This post will make more sense if you read yesterday's post first.
Yesterday I went to see a counselor. We started by asking God's protection over the time, that no lying spirits would speak, only the Spirit of truth, in the name of the Lord Jesus Christ.
Now I know that for some of you reading this, that might make no sense at all - -- might seem like a bunch of mumbo jumbo. Your reaction might be similar to that I feel when I see people using crystals. I hope you hear me out anyways.
I told Susan, the counselor, of a time when I was a kid -- of six? eight years? -- when I had some disagreement with my mom. My mom was incensed at my lack of respect -- probably the tone of voice I used. I don't think I called my mom any names, even as a teenager. She told me that when my dad got home, he would deal with me.
Well, he did. With his belt. The first and the last time he did that. Even now I can see him out on the concrete patio pulling his thin, brown leather belt out of the grey loops of his trousers. It's been just a shadow of a memory in my mind lately, no feeling attached to it. But as I talked to Susan the dread came ebbing back, then a flood of terror and anger. I felt betrayed by my dad. He hadn't even listened to my side of the story -- just acted on what my mom said.
Susan asked me, "What did you decide on the basis of that?"
"To be very good and very smart."
That sums up well the thrust of my life -- such a burden. After this, I explored wtih Susan another memory that portends me taking on jobs too big for me in order to forestall conflict, keep anger at bay.

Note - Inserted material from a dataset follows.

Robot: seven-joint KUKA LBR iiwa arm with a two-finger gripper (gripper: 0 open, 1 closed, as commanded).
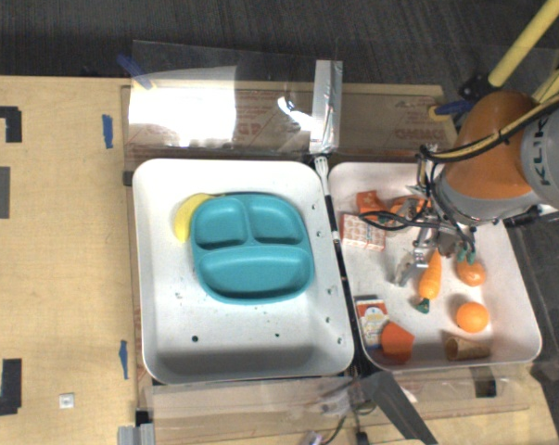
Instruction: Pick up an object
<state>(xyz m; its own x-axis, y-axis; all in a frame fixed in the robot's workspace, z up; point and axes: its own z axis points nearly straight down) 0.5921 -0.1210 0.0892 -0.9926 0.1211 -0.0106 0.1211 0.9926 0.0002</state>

No violence in that next memory, but still it brought momentous effects. I was a child of perhaps ten (old enough that my siblings had stayed home from this binannual trip to southern CA to relatives). I was trying to read a map and give my dad directions of how to go through Pasadena. No one had taught me how to read a map and I didn't feel competent. I didn't like the job but did it to preclude my mother taking that role and the inevitable anger and arguement between her and dad if she did so. I hated (and still hate) open expressions of anger between people.
What's the point of all this? I asked Jesus to come into these memories and I believe I'm a new person as a result of that.
The details: After I asked Jesus to come, at first I just saw myself with a plexiglass cube around my torso. It extended in front, on my sides and behind me so that I was shielded. It represented my defenses, the protection devices I've devised to keep people from getting too close and hurting me further.
I decided I wanted the hard rigid sides of my cube protection off, despite that being scary. I don't know whether I took it off or Jesus. But repentance is like that -- I do it, but God helps me do it. Then I saw myself naked with barbed arrows going through me. It hurt. A lot.
I asked Jesus's help. He took them out, but big round holes as big as nickels remained. I looked at myself and saw the blood trickling down from some twenty scattered holes. He took a white cloth and wiped them clean and applied salve.
Then he invited me on his lap. I sat there on his soft, brown robe extended wide over his spread knees. I wanted to cuddle with him but was afraid of messing him up. He told me, "Don't worry. I don't care." Then I leaned against his breast.
I wanted to look into his eyes, but couldn't see his face. So I asked him why. I heard an old song, "Look into my love eyes . . . I washed you with the blood flowing from those love eyes." I knew then I need to keep looking in Jesus's eyes so as to feel the love from him, know him as my source of rightness and that would diminish the pain of others' anger.
I came home feeling free of an immense burden, feeling loved. I decided I needed to relax that night, not do more unpacking. In the hours since then, I keep hearing the echo, "Look into His love eyes." So although I'm sad that a given person is mad at me, I'm not paniced, not turning it over and over in my mind as I normally do. When I think of Jesus I see a big smile and feel a light beam chasing away intruding darkness.